Samanta Roopsha

Robustness Analysis of Networked Systems

DATE:Wednesday, January 30, 2013
TIME:16:00
VENUE:Seminar Room Gödel

ABSTRACT

Many software systems are naturally modeled as networks of interacting
elements such as computing nodes, input devices, and output devices. In
this talk, we present a notion of robustness for a networked system when
the underlying network is prone to errors. We model such a system N as a
set of processes that communicate with each other over a set of internal
channels, and interact with the outside world through a fixed set of input
and output channels.

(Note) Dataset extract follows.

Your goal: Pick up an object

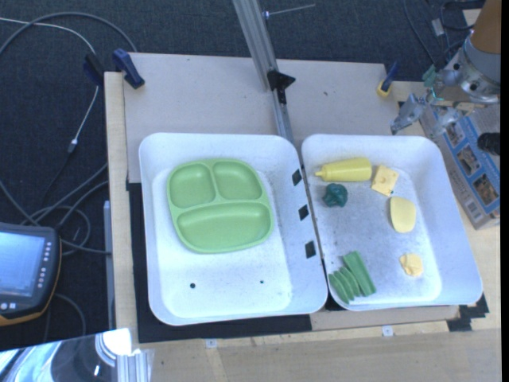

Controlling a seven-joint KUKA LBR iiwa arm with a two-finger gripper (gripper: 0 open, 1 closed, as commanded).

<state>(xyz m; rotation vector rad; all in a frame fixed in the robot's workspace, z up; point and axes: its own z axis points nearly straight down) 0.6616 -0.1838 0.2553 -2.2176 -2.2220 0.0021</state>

We focus on network errors that arise from channel
perturbations, and assume that we are given a worst-case bound delta on the
number of errors that can occur in the internal channels of N. We say that
the system N is (delta, epsilon)-robust if the deviation of the output of
the perturbed system from the output of the unperturbed system is bounded
by epsilon.

We study a specific instance of this problem when each process is a Mealy
machine, and the distance metric used to quantify the deviation from the
desired output is either the L1-norm or the Levenshtein distance (also
known as the edit distance). For the former, we present a decision
procedure for (delta, epsilon)-robustness that is polynomial in the size of
the network. For the latter, we present a decision procedure that is
polynomial in the size of the network and exponential in the error bound on
the output channel. Our solution draws upon techniques from automata
theory, essentially reducing the problem of checking
(delta-epsilon)-robustness to the problem of checking emptiness for a
certain class of reversal-bounded counter automata.